Matthew Dalton
- Born: 16 November 1998 (age 27) Belfast, Northern Ireland
- Height: 1.97 m (6 ft 5+1⁄2 in)
- Weight: 118 kg (18.6 st; 260 lb)
- School: Belfast Royal Academy

Rugby union career
- Position(s): Lock, Flanker

Amateur team(s)
- Years: Team / Apps / (Points)
- Malone

Senior career
- Years: Team / Apps / (Points)
- 2017–2019 2025–2026: Ulster / 24 / (5)
- 2021: Utah Warriors / 0 / (0)
- 2021–2023: Newcastle Falcons / 12 / (5)
- 2023–2025: Soyaux Angoulême / 22 / (5)
- 2026–: Kobe Steelers / 0 / (0)
- Correct as of 28 March 2026

International career
- Years: Team / Apps / (Points)
- 2018: Ireland U20 / 5 / (5)
- Correct as of 12 June 2018

= Matthew Dalton =

Irish rugby union player

Matthew Dalton (born 16 November 1998) is an Irish rugby union player who plays for the Kobe Steelers in the Japan Rugby League One (JRLO). A graduate of the Ulster academy, he formerly played for Ulster (2017-19, 2025-26), Utah Warriors (2021), Newcastle Falcons (2021–23) and Soyaux Angoulême (2023–25). He plays primarily as a lock, but can also play as a flanker, and represented Malone in the All-Ireland League.

==Early life==
Dalton was born in Belfast, Northern Ireland and attended Belfast Royal Academy. Before committing to rugby, he excelled at association football and athletics, particularly the pentathlon. He helped the school to the semi-finals of the 2016 Ulster Schools' Cup, where they lost to Royal Belfast Academical Institution, as well as earning representation for Ulster at under-17, under-18 and under-18 level and Ireland at under-18, under-19 and under-20 level.

==Club career==
Dalton made his senior competitive debut for Ulster in their 23–22 win against Italian side Benetton in round 9 of the 2017–18 Pro14 on 24 November 2017.

Dalton signed for the Utah Warriors ahead of the 2021 Major League Rugby season.

On 22 June 2021, Dalton returned to the UK to join English side Newcastle Falcons in the Premiership Rugby on a two-year deal from the 2021–22 season. In 2023 he signed for Soyaux Angoulême in the French Pro D2. He returned to Ulster in January 2025 following a successful trial. He left Ulster at the end of the 2025-26 season, and joined Kobelco Kobe Steelers.

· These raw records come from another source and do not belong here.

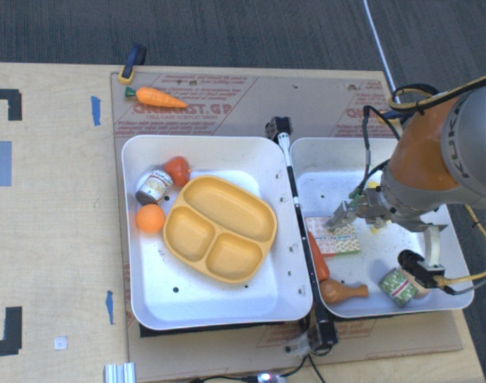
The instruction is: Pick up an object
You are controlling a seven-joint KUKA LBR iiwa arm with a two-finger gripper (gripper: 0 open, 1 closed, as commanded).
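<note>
**Pincer low in right bin, over patterned packet**

Count: two white bins on the table (pixel 59 238). Left bin (pixel 139 294): one yellow divided plate (pixel 219 228), one orange ball (pixel 150 219), one small jar (pixel 154 187), one red item (pixel 177 167) behind it. Right bin (pixel 458 246): one flat packet (pixel 335 238), one green can (pixel 398 286), one tan drumstick-shaped toy (pixel 342 292), one red-orange stick (pixel 317 258) along the left wall. One carrot (pixel 159 97) outside, on the cardboard.

My pincer (pixel 344 211) is at the packet's top edge; can't tell its grip state. Packet: flat, rectangular, red-and-green checked print, lying against the bin's left side.
</note>
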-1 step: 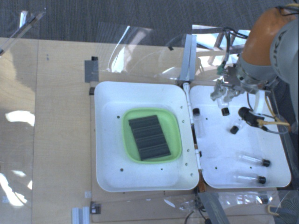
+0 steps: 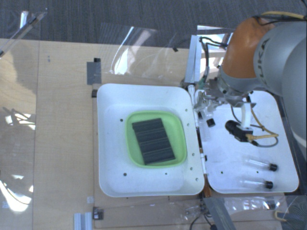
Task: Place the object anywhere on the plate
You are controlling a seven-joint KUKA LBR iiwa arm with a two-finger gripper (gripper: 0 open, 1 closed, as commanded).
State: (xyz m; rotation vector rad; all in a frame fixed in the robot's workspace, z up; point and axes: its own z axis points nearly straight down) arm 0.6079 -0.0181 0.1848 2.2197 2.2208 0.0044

In July 2026, Dalton joined the Kobe Steelers in the Japan Rugby League One (JRLO).

==International career==
Dalton was selected for the Ireland under-20's squad for the 2018 Six Nations Under 20s Championship, and made his debut for the side in their opening round 34–24 defeat against France on 2 February 2018, before going on to start against Scotland and England. Dalton was also selected in the under-20s squad for the 2018 World Rugby Under 20 Championship, starting against Georgia and Scotland.